YPG etkinliğindeki Suriye’nin kuzeyinde ABD’ye, kuzeybatıdaki askeri varlığının olduğu İdlib çevresinde ise Rusya’ya “bensiz karar alamazsınız” mesajı verme hesabında. Ancak son gelişmeler artık Ankara’nın Rusya-ABD’yi birbirine karşı koz kullanma, denge bulma siyasetinin tıkandığına işaret ediyor.
Bütünlüklü bir ülke, siyasi çözüm...
Peki, bundan sonrası ne olur sorusunun yanıtında diğerlerinin atacağı hamlelerden ziyade, Türkiye’nin kendi seçimini belirlemesi önem kazanıyor. Bir anlamda kimin eli, kimin cebinde diyebileceğimiz Suriye krizinde İdlib, Ankara’nın zikzaklı politikalarında artık net kararların alınmasının gerekeceği saha.
Çözümde ise Şam ile diyalog kadar, ana aktörler ABD-Rusya ile de ne aşk ne nefret ilişkisine girmemek önemli.
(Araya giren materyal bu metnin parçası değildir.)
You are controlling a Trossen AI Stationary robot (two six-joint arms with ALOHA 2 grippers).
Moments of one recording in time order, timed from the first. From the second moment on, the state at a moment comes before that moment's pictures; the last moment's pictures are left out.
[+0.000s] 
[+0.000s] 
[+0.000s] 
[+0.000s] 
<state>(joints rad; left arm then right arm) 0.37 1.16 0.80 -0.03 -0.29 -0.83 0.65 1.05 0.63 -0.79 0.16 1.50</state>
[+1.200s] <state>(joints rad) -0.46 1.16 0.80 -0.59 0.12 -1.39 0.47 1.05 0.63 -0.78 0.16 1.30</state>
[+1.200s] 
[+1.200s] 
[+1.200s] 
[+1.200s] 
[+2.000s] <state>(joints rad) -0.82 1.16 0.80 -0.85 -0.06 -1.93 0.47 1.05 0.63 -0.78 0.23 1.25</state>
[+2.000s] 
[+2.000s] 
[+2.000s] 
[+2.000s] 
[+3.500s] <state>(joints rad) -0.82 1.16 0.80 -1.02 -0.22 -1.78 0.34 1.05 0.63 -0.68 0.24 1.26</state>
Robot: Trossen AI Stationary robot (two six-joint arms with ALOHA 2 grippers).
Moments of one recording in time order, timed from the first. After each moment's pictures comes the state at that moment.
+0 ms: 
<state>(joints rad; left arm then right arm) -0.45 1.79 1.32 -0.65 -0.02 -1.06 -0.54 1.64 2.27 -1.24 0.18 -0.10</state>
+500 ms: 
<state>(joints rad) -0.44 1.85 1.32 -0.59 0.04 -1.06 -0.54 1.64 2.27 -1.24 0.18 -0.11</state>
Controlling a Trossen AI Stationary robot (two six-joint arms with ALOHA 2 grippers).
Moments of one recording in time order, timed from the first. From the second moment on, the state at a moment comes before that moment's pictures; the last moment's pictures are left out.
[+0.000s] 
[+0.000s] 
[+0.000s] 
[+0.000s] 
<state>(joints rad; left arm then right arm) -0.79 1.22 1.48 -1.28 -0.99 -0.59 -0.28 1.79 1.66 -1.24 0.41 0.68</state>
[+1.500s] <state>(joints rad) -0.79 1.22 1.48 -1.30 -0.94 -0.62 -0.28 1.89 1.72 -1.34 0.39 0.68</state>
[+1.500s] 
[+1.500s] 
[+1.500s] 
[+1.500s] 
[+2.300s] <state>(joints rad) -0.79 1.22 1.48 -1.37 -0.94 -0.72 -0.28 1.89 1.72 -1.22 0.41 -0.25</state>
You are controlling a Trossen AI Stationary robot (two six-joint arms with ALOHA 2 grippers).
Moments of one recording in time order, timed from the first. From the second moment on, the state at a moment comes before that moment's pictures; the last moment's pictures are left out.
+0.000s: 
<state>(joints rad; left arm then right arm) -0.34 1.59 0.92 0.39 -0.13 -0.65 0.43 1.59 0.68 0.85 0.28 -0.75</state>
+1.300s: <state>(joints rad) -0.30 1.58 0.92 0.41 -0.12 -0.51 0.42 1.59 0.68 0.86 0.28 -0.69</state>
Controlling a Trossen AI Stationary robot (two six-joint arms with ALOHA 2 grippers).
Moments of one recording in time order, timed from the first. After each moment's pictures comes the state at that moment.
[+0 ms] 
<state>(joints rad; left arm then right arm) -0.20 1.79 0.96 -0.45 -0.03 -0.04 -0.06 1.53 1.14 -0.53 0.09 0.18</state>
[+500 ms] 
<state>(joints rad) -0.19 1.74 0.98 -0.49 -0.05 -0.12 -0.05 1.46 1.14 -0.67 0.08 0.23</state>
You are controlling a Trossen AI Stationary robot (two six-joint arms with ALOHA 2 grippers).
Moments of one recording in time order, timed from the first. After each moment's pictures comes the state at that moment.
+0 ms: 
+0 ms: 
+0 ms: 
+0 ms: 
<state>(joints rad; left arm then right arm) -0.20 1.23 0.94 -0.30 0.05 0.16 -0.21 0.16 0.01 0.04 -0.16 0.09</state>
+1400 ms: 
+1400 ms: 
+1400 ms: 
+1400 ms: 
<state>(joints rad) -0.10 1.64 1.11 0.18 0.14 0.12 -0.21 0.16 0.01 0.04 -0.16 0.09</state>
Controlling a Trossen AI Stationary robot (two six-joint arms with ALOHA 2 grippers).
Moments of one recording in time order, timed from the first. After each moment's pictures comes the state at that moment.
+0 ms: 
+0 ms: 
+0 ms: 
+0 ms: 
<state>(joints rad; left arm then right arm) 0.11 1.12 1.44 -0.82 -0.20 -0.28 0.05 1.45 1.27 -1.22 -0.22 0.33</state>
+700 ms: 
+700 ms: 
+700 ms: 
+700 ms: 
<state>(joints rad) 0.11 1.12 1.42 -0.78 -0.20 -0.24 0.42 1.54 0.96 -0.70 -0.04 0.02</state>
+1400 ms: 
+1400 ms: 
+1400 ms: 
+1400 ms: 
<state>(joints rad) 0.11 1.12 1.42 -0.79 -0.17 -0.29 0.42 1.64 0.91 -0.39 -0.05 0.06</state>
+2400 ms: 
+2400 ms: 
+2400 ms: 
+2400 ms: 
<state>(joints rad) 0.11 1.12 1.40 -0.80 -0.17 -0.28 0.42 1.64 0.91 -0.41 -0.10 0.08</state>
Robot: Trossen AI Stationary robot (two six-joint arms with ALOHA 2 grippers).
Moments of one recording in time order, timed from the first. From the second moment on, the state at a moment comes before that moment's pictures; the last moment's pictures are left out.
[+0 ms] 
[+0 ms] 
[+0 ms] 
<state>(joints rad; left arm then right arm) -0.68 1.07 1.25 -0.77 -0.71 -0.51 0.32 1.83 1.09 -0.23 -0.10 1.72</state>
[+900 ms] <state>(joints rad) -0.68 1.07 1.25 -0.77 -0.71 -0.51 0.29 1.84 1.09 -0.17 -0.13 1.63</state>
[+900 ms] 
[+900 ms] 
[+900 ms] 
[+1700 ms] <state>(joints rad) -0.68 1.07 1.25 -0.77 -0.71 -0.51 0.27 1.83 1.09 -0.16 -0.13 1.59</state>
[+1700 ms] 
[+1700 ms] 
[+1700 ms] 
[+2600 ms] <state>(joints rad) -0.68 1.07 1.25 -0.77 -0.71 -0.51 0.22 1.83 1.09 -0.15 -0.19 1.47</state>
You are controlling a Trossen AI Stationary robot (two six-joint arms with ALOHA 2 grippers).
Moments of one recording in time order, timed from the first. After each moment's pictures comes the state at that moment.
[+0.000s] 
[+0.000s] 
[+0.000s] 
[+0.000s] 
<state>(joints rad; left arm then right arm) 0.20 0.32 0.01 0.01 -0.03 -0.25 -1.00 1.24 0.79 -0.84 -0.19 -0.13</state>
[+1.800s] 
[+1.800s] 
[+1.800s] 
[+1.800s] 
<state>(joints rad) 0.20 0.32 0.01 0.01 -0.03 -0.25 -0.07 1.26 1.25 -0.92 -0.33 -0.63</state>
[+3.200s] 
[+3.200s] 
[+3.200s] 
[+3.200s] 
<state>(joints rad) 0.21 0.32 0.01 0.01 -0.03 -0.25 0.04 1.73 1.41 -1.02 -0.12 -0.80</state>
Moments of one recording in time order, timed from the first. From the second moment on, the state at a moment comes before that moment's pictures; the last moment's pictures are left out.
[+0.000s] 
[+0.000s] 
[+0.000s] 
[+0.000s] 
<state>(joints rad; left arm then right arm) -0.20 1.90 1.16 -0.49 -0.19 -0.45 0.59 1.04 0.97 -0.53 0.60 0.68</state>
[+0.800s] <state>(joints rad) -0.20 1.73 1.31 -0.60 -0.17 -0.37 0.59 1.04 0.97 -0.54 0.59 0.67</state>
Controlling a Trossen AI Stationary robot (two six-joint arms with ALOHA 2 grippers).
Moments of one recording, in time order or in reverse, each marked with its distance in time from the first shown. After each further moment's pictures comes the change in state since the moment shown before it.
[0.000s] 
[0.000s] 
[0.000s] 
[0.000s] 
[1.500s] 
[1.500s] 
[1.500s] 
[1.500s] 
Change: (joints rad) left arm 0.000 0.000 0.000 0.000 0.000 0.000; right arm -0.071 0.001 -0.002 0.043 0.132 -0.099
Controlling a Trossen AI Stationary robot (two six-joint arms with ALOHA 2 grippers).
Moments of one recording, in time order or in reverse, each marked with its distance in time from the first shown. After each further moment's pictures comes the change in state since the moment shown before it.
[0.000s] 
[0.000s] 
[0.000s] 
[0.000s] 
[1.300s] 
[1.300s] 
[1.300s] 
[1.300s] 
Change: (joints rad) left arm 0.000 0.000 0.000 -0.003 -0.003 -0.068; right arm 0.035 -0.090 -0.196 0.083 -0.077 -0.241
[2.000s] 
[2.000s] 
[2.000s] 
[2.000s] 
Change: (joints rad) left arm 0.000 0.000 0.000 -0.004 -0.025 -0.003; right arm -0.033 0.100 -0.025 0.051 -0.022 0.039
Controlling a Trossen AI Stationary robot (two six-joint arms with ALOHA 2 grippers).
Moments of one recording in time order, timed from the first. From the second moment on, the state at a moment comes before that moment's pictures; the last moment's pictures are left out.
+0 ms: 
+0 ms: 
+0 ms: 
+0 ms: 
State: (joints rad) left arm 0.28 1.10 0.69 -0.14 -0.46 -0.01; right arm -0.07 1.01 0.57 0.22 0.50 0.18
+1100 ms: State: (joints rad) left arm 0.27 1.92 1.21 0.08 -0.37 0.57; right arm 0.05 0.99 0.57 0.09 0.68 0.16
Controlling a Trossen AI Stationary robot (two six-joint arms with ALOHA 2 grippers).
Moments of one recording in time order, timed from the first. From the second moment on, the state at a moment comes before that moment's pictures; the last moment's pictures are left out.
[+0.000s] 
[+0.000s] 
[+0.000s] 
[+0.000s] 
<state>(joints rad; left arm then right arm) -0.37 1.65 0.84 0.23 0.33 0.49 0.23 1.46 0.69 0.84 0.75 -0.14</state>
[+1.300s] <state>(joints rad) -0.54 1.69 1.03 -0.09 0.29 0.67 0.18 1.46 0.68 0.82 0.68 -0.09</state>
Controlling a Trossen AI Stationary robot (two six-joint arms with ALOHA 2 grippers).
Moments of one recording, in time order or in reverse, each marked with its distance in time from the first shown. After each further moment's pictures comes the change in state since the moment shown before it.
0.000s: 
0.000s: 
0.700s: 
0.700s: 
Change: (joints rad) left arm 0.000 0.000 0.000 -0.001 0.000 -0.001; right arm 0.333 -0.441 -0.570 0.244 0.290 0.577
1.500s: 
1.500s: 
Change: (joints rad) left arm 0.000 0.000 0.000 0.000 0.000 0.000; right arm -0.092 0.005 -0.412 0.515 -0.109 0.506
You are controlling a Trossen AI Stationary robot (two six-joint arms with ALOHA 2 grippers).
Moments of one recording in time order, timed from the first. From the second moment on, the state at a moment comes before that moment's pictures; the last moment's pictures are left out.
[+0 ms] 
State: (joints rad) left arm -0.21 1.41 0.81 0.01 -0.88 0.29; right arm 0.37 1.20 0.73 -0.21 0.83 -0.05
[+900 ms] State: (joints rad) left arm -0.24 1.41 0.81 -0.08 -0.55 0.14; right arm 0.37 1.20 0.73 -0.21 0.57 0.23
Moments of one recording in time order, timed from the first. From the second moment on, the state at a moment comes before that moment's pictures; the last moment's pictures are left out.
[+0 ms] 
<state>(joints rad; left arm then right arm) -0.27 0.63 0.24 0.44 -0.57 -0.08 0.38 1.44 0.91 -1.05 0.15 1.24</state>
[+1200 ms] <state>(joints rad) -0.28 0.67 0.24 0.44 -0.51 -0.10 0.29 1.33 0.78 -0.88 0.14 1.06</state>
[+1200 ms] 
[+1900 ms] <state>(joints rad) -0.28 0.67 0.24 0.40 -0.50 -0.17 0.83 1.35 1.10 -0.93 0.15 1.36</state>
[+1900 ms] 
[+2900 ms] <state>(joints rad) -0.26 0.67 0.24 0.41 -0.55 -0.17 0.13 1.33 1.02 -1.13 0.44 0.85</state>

Uluslararası toplumu “artık Suriye’de siyasi çözüm, barış zamanı” demeye ikna ise şart. Daha fazla sürüncemede kalmak Türkiye’yi sınırlarının yanı başında bir oldu bittiye getirebilir. Ulaşılmak istenen hedefte içerde çamura saplanmadan bir çıkış stratejisinin belirlenmesi önemli.
Güç mücadelesinin kendi coğrafyamızda Ortadoğu’dan Akdeniz’e Kıbrıs’a uzanan hatta ilerlediği dönemde, Ankara’nın kendine yer bulamadığı ittifaklıklar artıp fay hatlarında çatlaklar derinleşirken komşu Suriye’nin bütünlüklü bir yapıya kavuşturulmasının önemini anlık, iç politikalara alet etmemek gerekiyor. Dışardan gelecek etkilere karşı en güçlü mücadeleyi ise içerde demokrasi, hak hukuk, özgürlüklerin temelden yükselmesinin sağlayacağı malum.